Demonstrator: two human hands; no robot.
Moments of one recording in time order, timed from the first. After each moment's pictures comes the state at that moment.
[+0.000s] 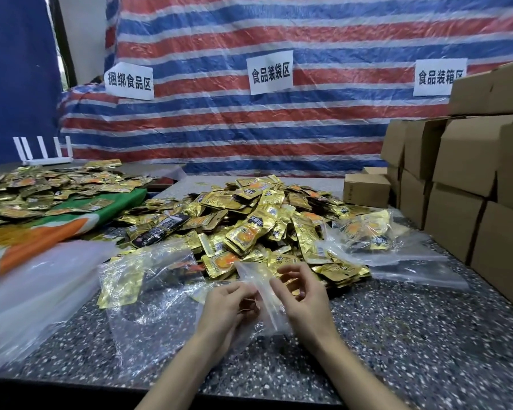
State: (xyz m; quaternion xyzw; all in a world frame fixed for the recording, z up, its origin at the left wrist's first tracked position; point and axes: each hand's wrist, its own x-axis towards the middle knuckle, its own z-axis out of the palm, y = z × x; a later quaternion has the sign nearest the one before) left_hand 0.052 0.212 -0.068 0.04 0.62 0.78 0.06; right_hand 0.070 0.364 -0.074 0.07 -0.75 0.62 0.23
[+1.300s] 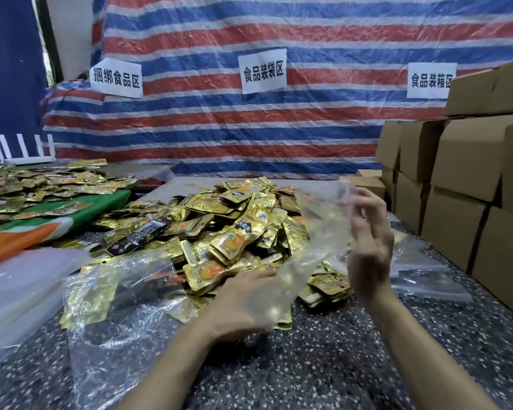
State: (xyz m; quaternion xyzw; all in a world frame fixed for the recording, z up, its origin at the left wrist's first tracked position) left_hand -0.018 0.235 -0.068 0.37 0.88 0.29 -0.01; right_hand 0.032 0.444 0.011 0.13 -0.65 0.56 0.49
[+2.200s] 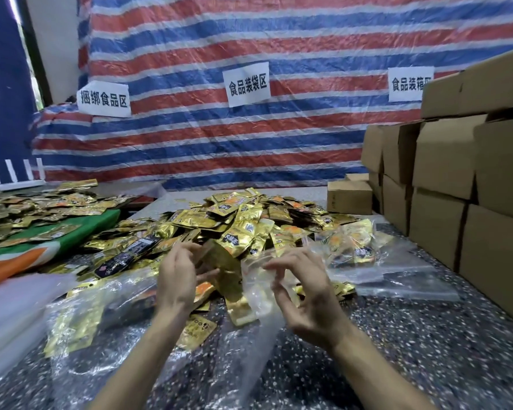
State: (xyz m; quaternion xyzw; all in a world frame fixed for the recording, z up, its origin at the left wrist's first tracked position) left_hand -0.016 0.217 -0.012 0.06 0.67 0.72 -0.17; right_hand 0.038 0.421 -0.037 0.29 -0.78 0.29 0.47
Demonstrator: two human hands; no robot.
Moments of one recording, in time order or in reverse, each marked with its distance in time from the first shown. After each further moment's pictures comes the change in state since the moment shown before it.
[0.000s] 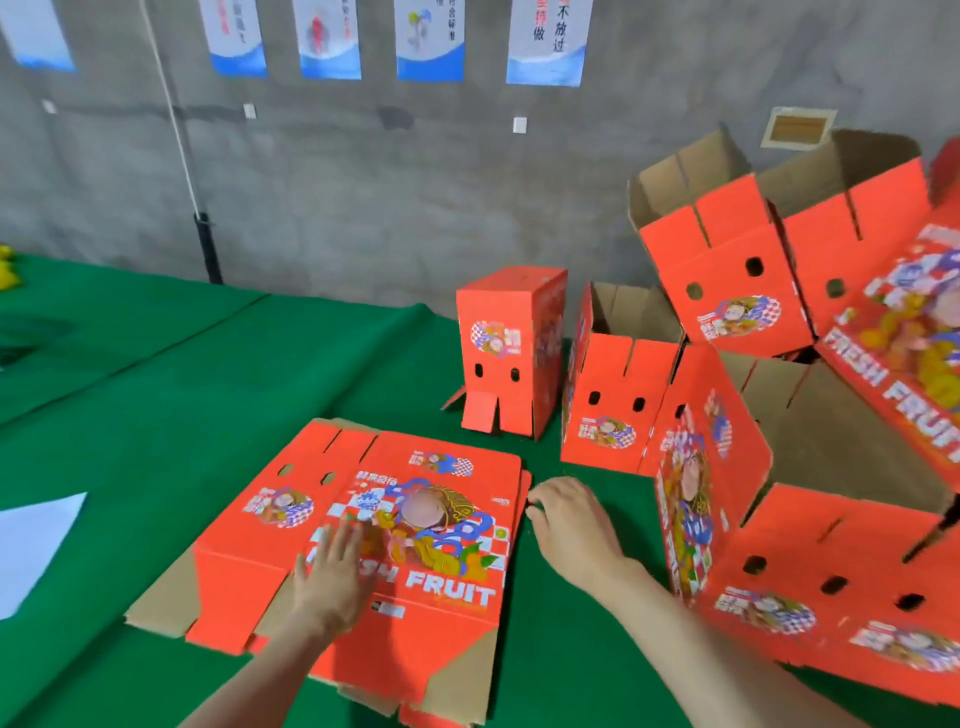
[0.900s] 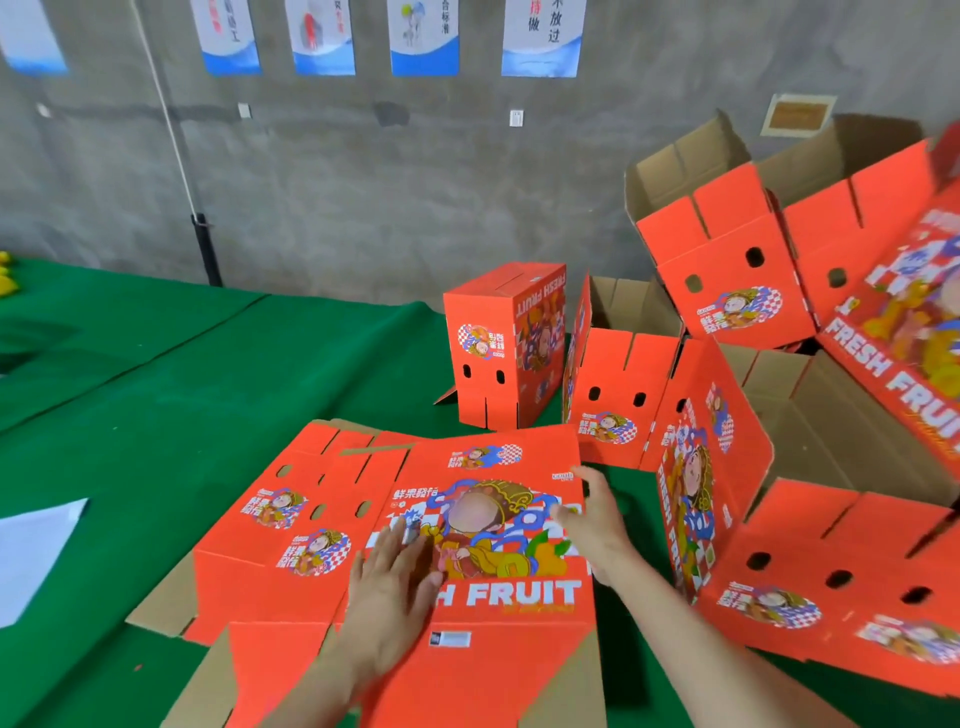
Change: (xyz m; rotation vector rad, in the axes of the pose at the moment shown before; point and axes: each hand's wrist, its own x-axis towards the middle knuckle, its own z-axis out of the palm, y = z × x) left_hand -0.050 0.059 -0.010 -0.276 0.231 0.249; right_hand 0.005 0.018 0.010 0.897 0.099 0.571
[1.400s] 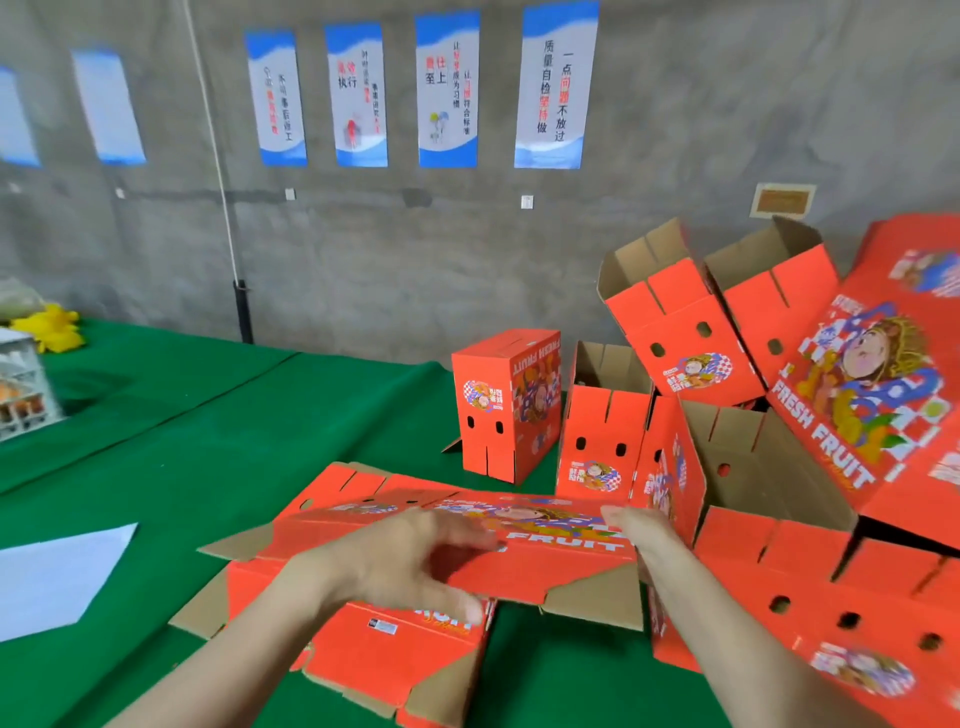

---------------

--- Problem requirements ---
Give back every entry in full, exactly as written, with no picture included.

--- Response below ---
Demonstrator: two human hands; no robot.
Moments of one recording in time order, timed from the first. After each moment's pictures comes the state at that moment.
[+0.000s] 
State: (xyz m; quaternion xyzw; all in a world frame fixed for the recording, z up, its origin at the left wrist's first tracked position; point and axes: each hand's wrist, its own x-axis towards the middle knuckle, its own z-axis out of the palm, y = z × x; a later quaternion has the sign nearest the one before) left_hand 0.052 0.212 -0.068 0.04 0.62 0.78 0.06; right_hand 0.070 0.364 -0.074 0.07 -0.75 0.62 0.23
[+1.300s] 
State: (xyz m; quaternion xyzw; all in a world frame fixed for the recording, z up, its origin at the left wrist's first tracked position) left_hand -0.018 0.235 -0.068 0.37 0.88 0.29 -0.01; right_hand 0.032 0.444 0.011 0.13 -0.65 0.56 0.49
[+2.200s] 
State: (xyz m; quaternion xyzw; all in a world frame fixed for the recording, z up, its origin at the left wrist's first tracked position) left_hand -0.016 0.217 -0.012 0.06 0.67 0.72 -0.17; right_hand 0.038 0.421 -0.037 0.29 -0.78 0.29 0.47
Demonstrator: two human hands; no robot.
Moments of one recording, in time order or in reverse, each marked with its distance in time from the first shown. After each further moment's pictures comes the change in state since the moment shown before it.
[0.000s] 
[0.900s] 
Change: (xyz m; rotation vector rad, in the axes of the pose at the moment shown before; point and axes: each hand's wrist, its own x-axis towards the middle knuckle, its own z-axis out of the palm, y = z × x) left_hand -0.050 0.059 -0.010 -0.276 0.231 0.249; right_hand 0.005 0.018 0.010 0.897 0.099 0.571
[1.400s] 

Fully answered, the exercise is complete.